*Problem to solve*.
Show every line in the entries below where the word "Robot" appears.

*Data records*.
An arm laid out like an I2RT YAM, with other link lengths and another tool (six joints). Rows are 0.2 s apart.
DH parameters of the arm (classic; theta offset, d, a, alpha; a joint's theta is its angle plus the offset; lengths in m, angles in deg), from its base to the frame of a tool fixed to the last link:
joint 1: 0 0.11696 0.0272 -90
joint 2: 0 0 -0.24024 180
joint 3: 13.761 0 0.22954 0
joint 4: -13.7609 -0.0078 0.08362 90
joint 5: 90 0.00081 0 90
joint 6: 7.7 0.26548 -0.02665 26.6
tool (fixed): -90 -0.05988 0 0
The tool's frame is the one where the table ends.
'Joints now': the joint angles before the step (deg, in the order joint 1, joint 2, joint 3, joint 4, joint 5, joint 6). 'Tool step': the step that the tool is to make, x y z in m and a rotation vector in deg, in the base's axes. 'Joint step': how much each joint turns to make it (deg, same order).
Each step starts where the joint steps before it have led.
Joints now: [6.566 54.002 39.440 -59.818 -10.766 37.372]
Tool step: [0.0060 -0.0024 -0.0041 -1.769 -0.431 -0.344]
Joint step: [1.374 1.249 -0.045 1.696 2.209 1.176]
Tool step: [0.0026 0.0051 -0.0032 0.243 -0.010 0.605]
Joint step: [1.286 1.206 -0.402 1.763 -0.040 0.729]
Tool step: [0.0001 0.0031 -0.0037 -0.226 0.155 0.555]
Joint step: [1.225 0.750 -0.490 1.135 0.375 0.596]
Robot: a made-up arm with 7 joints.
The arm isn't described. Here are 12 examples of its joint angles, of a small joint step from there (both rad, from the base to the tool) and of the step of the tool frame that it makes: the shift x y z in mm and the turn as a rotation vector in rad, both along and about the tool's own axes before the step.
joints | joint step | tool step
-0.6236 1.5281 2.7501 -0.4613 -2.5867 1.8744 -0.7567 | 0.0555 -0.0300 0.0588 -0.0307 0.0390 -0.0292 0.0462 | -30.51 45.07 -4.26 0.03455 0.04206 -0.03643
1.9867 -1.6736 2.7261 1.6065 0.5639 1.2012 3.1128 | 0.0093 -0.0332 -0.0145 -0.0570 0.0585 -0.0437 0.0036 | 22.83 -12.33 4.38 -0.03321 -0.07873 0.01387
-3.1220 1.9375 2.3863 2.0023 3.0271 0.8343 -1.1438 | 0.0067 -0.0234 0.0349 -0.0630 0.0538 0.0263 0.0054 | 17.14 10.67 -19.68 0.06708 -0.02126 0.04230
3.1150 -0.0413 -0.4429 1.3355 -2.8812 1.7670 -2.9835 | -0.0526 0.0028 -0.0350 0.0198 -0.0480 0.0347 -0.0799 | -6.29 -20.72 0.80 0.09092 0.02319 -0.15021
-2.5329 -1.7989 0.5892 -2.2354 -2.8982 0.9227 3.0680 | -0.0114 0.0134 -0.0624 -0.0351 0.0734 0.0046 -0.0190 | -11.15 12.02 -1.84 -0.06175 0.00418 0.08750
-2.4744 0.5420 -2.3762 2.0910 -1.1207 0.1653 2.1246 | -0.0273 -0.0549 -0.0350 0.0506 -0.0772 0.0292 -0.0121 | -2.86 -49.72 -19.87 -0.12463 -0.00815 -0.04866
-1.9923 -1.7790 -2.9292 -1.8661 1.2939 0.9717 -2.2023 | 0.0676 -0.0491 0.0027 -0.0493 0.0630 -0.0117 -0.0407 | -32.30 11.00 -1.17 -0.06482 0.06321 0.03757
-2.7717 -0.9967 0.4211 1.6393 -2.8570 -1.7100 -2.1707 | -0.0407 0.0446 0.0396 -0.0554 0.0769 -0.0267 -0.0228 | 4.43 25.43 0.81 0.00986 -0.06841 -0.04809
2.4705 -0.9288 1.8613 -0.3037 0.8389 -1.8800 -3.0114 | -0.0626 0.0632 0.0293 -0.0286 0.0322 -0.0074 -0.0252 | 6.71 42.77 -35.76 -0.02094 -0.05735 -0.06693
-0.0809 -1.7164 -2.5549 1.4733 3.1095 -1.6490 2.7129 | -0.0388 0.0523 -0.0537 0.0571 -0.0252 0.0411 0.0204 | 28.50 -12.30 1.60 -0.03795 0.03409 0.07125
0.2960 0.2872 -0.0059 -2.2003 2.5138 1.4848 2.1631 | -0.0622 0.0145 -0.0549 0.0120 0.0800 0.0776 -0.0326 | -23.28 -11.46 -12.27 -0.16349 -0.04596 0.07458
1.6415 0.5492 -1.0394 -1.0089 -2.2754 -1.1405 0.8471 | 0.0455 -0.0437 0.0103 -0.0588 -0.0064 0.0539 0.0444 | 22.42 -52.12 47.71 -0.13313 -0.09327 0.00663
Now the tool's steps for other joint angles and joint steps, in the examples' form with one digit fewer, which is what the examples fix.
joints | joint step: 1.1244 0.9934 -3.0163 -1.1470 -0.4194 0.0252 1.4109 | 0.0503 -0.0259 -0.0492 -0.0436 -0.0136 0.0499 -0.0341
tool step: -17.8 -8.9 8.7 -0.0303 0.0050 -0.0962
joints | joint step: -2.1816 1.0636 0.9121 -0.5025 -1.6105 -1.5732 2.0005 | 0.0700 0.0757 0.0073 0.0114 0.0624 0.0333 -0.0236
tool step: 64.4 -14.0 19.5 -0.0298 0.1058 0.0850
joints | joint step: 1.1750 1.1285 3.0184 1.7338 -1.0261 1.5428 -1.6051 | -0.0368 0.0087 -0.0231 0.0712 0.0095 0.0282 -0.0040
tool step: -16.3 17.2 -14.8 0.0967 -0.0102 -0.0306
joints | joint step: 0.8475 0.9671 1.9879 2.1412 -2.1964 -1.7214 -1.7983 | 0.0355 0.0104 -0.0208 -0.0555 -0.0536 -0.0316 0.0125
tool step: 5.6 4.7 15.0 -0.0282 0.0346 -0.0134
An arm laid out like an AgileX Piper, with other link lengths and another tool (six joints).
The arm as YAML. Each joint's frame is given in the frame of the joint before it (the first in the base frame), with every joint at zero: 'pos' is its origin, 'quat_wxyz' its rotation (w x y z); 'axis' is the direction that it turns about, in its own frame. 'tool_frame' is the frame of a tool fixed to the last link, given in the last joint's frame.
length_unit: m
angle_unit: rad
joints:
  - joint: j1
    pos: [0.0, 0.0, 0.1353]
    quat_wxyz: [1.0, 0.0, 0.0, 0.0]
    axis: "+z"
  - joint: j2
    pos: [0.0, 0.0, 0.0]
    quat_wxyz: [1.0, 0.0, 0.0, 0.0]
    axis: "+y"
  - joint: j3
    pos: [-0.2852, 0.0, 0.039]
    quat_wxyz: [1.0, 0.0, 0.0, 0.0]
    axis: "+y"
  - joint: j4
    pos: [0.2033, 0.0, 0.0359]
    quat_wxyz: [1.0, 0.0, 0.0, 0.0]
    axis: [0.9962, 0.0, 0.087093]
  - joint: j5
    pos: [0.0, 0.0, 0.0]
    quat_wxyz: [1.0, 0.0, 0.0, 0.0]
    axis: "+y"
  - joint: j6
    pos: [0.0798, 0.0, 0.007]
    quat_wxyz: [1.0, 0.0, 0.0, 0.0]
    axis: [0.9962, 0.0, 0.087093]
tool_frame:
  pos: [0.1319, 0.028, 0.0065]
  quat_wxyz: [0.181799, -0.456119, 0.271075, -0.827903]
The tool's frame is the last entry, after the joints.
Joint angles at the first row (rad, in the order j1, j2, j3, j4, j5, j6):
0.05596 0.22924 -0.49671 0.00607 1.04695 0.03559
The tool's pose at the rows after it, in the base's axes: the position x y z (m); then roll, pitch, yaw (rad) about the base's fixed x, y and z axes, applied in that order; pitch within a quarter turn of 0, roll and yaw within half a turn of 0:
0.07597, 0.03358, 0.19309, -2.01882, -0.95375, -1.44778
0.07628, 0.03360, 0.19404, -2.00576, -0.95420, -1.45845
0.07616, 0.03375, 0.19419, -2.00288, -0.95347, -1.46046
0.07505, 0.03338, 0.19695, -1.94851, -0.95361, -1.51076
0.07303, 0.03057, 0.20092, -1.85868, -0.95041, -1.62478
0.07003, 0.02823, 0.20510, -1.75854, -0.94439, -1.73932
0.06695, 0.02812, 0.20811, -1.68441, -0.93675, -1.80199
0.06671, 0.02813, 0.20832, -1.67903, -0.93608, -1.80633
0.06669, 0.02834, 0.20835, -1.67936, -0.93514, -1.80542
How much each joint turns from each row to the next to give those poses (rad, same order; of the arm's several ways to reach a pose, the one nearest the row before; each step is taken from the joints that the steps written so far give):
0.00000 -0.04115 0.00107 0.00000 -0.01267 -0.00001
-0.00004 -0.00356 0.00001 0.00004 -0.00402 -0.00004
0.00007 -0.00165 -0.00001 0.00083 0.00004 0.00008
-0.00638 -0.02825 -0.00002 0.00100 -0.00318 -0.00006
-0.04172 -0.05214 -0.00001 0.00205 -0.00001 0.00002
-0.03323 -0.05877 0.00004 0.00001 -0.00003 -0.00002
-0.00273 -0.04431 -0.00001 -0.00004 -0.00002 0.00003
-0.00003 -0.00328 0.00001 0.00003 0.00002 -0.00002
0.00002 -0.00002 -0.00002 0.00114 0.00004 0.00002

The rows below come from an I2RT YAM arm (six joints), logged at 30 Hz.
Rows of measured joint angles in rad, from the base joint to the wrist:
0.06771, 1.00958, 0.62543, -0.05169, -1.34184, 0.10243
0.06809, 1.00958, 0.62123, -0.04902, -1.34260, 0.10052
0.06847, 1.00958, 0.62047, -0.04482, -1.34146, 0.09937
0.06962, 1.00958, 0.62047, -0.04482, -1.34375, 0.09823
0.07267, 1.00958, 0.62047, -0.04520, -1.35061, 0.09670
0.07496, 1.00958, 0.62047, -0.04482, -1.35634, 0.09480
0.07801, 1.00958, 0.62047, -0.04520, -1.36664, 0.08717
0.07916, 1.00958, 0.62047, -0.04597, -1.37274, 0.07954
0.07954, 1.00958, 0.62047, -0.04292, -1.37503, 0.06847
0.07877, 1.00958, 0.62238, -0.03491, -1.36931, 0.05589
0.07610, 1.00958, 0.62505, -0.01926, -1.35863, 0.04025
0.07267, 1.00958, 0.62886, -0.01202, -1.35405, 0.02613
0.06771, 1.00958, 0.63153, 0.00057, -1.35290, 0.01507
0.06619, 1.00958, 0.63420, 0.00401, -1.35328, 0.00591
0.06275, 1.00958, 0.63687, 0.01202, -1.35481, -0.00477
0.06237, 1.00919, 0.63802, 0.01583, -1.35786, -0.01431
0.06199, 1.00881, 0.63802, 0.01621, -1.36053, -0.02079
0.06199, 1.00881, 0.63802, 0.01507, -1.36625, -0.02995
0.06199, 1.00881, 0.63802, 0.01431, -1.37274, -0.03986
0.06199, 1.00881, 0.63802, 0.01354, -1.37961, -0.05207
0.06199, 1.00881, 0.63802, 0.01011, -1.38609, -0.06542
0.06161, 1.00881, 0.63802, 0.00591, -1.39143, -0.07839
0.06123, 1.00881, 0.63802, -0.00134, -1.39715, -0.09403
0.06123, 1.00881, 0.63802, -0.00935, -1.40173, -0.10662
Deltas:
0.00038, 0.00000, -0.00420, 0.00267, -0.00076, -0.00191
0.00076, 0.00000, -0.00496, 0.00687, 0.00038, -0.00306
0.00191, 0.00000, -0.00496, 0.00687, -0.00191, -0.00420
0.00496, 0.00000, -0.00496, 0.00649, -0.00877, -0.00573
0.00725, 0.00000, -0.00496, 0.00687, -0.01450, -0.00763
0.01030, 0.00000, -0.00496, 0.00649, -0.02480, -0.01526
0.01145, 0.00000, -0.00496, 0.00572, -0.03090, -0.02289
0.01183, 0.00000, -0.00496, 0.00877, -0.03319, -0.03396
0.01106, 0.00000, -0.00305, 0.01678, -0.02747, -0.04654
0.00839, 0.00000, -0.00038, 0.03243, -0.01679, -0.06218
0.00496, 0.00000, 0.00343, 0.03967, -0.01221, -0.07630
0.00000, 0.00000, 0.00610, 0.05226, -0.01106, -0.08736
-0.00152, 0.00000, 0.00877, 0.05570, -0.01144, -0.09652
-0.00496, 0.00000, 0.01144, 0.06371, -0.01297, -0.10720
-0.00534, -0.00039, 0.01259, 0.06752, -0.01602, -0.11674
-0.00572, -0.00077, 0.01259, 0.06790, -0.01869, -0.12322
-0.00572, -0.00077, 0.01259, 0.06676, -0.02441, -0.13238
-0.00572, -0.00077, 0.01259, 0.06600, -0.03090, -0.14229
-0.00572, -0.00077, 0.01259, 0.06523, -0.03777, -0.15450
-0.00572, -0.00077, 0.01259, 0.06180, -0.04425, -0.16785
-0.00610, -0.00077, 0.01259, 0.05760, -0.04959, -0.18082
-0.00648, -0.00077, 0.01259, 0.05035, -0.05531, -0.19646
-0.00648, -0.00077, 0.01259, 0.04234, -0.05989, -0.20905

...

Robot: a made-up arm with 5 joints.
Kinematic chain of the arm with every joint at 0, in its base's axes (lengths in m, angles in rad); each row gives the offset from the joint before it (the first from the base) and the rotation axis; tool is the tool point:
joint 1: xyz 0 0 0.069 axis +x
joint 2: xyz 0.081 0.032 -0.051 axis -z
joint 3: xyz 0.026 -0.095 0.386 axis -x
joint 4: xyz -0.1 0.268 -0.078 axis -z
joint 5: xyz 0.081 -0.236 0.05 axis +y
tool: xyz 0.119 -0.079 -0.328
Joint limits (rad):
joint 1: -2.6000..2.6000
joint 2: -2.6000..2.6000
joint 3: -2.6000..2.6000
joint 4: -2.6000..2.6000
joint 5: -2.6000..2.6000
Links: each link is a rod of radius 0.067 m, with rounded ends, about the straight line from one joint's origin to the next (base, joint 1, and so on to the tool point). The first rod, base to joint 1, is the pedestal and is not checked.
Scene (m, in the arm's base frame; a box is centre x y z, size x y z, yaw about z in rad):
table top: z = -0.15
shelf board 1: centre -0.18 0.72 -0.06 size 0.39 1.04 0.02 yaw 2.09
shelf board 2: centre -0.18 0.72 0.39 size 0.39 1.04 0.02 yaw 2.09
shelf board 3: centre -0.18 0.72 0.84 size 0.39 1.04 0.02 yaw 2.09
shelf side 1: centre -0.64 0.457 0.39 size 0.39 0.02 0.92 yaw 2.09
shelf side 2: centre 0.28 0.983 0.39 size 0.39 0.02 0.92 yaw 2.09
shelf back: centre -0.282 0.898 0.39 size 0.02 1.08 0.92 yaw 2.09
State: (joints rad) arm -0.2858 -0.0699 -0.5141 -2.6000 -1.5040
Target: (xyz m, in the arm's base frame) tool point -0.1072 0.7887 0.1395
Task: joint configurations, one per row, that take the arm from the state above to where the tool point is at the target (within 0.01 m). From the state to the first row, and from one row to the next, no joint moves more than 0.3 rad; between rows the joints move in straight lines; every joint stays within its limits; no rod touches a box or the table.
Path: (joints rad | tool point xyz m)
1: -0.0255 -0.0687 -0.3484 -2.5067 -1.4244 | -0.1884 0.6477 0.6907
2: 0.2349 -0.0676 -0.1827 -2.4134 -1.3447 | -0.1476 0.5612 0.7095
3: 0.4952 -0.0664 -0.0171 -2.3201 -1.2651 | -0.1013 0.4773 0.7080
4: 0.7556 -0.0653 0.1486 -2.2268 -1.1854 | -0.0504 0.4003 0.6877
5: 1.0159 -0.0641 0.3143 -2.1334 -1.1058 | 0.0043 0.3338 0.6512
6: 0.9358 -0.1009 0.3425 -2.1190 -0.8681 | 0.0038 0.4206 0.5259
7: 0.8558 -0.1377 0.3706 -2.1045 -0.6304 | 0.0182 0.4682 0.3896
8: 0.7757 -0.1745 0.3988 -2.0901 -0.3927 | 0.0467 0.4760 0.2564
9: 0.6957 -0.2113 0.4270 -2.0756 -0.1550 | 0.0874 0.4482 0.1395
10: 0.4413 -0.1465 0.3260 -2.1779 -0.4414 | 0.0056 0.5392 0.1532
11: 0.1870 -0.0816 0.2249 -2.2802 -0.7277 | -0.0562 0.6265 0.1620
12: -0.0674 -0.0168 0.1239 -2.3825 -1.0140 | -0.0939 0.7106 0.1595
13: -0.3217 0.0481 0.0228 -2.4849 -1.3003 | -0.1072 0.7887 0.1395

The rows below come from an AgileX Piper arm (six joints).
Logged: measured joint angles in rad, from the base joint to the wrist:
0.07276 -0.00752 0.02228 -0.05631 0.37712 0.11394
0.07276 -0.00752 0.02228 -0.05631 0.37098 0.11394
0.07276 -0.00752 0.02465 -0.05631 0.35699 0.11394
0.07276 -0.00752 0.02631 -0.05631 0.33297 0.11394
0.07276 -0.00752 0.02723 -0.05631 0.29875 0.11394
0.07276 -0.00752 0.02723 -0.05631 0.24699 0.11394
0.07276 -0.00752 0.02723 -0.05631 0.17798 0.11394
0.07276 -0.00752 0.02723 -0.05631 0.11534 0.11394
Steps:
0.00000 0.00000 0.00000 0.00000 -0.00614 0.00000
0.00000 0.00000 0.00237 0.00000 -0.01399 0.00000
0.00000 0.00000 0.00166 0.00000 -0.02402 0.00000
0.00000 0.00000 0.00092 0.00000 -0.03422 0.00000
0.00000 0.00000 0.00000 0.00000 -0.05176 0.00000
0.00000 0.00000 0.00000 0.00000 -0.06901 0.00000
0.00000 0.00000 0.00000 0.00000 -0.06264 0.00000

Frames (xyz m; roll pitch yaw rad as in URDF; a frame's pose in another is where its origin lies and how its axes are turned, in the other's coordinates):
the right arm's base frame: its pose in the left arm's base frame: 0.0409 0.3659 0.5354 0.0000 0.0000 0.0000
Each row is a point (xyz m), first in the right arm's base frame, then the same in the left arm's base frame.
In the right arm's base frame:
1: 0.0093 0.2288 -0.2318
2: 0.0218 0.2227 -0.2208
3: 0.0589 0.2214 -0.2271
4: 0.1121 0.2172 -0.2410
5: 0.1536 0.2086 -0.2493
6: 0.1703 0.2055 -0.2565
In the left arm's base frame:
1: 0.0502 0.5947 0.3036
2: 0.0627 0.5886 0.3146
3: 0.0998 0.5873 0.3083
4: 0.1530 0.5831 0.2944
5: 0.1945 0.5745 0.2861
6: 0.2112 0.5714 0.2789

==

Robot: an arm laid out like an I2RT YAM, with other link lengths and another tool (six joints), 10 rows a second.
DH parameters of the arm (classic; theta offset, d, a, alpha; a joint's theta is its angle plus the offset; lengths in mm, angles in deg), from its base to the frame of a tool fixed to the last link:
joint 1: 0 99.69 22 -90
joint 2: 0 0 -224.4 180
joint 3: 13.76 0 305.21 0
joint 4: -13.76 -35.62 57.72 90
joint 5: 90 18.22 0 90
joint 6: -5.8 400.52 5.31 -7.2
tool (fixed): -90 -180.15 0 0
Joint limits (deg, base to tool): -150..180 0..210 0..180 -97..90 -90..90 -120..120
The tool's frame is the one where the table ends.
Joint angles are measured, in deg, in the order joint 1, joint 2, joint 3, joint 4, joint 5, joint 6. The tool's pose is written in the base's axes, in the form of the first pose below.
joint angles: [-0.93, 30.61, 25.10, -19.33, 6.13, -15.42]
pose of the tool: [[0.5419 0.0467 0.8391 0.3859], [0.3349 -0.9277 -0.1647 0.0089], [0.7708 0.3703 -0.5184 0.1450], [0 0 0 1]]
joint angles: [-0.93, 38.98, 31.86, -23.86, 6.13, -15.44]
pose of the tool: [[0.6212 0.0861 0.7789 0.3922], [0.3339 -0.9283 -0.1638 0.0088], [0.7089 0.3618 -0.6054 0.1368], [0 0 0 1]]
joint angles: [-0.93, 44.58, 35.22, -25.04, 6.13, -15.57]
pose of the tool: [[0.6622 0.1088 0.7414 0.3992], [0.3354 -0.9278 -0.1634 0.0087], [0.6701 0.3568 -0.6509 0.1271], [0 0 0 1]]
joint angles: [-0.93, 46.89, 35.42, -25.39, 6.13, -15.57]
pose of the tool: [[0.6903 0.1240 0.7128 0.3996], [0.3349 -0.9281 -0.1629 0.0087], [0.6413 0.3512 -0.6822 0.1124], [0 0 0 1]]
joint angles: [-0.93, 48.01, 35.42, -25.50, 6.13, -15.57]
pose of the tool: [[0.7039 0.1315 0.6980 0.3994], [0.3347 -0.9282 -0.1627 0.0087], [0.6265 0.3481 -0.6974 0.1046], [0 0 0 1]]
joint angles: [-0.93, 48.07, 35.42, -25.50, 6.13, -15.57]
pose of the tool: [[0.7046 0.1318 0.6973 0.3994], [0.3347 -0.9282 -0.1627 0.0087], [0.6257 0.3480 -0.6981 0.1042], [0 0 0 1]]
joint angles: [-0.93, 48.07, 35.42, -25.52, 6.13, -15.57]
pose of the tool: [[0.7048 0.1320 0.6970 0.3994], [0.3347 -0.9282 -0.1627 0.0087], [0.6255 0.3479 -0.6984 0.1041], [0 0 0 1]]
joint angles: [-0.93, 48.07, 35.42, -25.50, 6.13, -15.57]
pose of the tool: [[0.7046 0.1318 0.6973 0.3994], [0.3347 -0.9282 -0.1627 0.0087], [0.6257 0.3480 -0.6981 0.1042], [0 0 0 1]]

*Response*.
Robot: a made-up arm with 7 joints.
Robot: a made-up arm with 5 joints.
Robot: an arm laid out like an I2RT YAM, with other link lengths and another tool (six joints), 10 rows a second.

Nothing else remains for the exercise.